À partir de relevés topogra­phiques simples et de consta­tations sur le terrain il est possible d’établir diffé­rentes conjectures qui permettent d’identifier trois zones de recherche (cliquez pour agrandir le plan ci-dessous) :

Propriété Chabaud

  1. En partant du bassin de rétention et en remontant au le nord-est vers le position­nement présumé d’un four à poteries. On longe ainsi une zone forestière qui présente une parti­cu­larité géologique : la présence de deux strates :
    • une strate inférieure extrê­mement argileuse
    • une strate supérieure beaucoup plus riche en matières végétales, qui pourrait laisser penser à un glissement de terrain. C’est essen­tiel­lement à l’intérieur de cette dernière qu’il a été possible d’isoler de nombreux tessons de poterie et de sigillés (strate qui mesure jusqu’à 50cm).

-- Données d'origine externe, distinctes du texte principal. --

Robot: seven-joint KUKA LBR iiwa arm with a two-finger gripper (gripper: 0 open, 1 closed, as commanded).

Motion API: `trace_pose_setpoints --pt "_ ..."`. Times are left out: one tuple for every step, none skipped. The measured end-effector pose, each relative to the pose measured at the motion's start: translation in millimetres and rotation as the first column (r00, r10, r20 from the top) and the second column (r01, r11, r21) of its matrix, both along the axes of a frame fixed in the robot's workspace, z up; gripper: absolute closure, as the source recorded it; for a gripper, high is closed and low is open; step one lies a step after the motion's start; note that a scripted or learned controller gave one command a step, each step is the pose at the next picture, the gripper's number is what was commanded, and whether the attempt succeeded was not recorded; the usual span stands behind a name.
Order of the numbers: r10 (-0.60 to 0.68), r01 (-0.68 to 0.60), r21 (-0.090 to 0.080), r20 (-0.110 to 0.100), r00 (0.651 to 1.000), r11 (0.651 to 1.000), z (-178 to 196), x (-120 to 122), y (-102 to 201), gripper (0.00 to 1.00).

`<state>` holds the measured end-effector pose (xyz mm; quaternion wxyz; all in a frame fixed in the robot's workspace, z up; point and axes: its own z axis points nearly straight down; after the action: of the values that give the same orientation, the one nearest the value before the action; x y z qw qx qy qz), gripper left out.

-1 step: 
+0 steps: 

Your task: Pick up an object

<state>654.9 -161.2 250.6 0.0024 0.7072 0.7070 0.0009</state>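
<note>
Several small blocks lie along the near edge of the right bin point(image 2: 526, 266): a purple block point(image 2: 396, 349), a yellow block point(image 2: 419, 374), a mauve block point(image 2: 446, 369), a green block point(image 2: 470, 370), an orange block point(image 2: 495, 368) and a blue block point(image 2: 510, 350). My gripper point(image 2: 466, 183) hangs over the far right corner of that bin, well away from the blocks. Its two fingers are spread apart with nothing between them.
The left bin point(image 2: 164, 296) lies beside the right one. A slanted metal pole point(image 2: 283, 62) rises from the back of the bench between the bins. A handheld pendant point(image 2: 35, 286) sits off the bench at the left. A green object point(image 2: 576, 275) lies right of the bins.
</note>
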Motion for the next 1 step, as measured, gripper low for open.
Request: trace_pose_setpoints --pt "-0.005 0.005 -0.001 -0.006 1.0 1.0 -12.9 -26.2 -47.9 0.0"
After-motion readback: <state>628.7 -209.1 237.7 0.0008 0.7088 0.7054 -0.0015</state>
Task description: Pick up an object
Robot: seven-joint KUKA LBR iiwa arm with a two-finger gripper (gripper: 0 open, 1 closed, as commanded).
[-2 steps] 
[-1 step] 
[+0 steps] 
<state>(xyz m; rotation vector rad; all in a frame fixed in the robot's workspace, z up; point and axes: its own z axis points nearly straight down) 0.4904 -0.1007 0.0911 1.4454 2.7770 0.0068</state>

    • Cette zone pourrait, d’après les témoi­gnages recueillis, corres­pondre à une zone de production de poteries. Cette théorie pourrait être confirmée par la présence d’un four au Nord du terrain. Elle est d’ores et déjà fortement soutenue par la découverte, sur un périmètre de 2m², de plus de 200 tessons de poteries.
  2. En partant du bassin de rétention et en remontant vers le Nord OUEST.
    On devrait trouver, d’après les témoi­gnages, des restes de fondations et peut-être des éléments à caractère décoratifs tels que des mosaïques.
    Il est à noter cependant que l’exploitation agricole du champ aura relégué la plupart des vestiges à une profondeur d’au moins 50cm.
  3. En partant du bassin et en descendant vers le SUD : on se rapproche alors de la fameuse « carrière » où furent stockées les roches et tégulas qui, préci­sément, déran­geaient l’exploitation agricole. Celle-ci a malheu­reu­sement été largement pillée pour ce qui est des pierres, lesquelles ont servi à l’édification de nombreuses maisons sur Venelles et dans les environs.